Exercise prompt: Could the data below be copied out in full, word for word?

Material provided:
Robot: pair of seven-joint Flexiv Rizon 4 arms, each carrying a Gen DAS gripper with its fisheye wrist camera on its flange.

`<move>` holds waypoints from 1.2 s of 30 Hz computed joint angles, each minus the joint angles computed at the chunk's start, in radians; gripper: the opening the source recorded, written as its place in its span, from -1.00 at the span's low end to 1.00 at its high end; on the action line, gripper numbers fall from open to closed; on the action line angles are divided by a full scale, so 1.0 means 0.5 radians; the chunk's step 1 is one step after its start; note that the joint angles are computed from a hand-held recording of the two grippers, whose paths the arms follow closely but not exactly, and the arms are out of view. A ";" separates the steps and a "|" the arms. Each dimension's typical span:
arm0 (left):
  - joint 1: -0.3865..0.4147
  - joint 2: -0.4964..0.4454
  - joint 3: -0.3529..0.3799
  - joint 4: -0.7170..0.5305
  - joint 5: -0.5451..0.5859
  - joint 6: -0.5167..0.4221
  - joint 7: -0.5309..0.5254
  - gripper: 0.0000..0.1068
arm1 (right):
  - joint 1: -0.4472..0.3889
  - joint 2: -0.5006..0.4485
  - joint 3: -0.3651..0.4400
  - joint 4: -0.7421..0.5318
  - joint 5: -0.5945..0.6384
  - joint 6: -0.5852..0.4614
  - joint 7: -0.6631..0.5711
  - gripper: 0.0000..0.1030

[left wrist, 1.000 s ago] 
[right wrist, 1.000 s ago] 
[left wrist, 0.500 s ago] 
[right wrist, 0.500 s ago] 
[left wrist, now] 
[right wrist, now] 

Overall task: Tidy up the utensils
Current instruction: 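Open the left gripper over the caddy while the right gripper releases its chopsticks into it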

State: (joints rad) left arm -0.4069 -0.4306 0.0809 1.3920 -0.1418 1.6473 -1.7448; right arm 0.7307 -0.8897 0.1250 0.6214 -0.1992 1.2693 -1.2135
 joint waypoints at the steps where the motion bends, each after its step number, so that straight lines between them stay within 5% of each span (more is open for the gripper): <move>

Expected answer:
Robot: pair of seven-joint Flexiv Rizon 4 arms, each carrying a Gen DAS gripper with its fisheye wrist camera on its flange.

`<move>` holds waypoints from 1.2 s of 30 Hz computed joint angles, each minus the joint angles computed at the chunk's start, in radians; gripper: the opening the source recorded, written as its place in its span, from -1.00 at the span's low end to 1.00 at its high end; on the action line, gripper numbers fall from open to closed; on the action line angles are divided by a full scale, so 1.0 means 0.5 radians; the chunk's step 1 is one step after its start; note that the joint angles are computed from a hand-held recording of the two grippers, whose paths the arms follow closely but not exactly, and the arms are out of view. A ";" separates the steps and a "|" the arms. Each dimension's typical span:
arm0 (left):
  - joint 1: -0.3865..0.4147
  - joint 2: -0.4964..0.4454
  - joint 3: -0.3529..0.3799
  - joint 4: -0.7170..0.5305
  - joint 5: -0.5451..0.5859
  - joint 6: -0.5167..0.4221
  - joint 7: -0.5309..0.5254
  - gripper: 0.0000..0.1068
arm1 (right):
  - joint 1: -0.4472..0.3889
  - joint 2: -0.5006..0.4485
  - joint 3: -0.3651..0.4400
  - joint 4: -0.7421..0.5318
  - joint 5: -0.5945..0.6384
  - joint 6: -0.5852..0.4614
  - joint 7: -0.6631..0.5711
  - gripper: 0.0000..0.1030

[left wrist, 1.000 s ago] 
[right wrist, 1.000 s ago] 
[left wrist, 0.500 s ago] 
[right wrist, 0.500 s ago] 
[left wrist, now] 
[right wrist, now] 

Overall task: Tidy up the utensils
Current instruction: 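Open the left gripper over the caddy while the right gripper releases its chopsticks into it
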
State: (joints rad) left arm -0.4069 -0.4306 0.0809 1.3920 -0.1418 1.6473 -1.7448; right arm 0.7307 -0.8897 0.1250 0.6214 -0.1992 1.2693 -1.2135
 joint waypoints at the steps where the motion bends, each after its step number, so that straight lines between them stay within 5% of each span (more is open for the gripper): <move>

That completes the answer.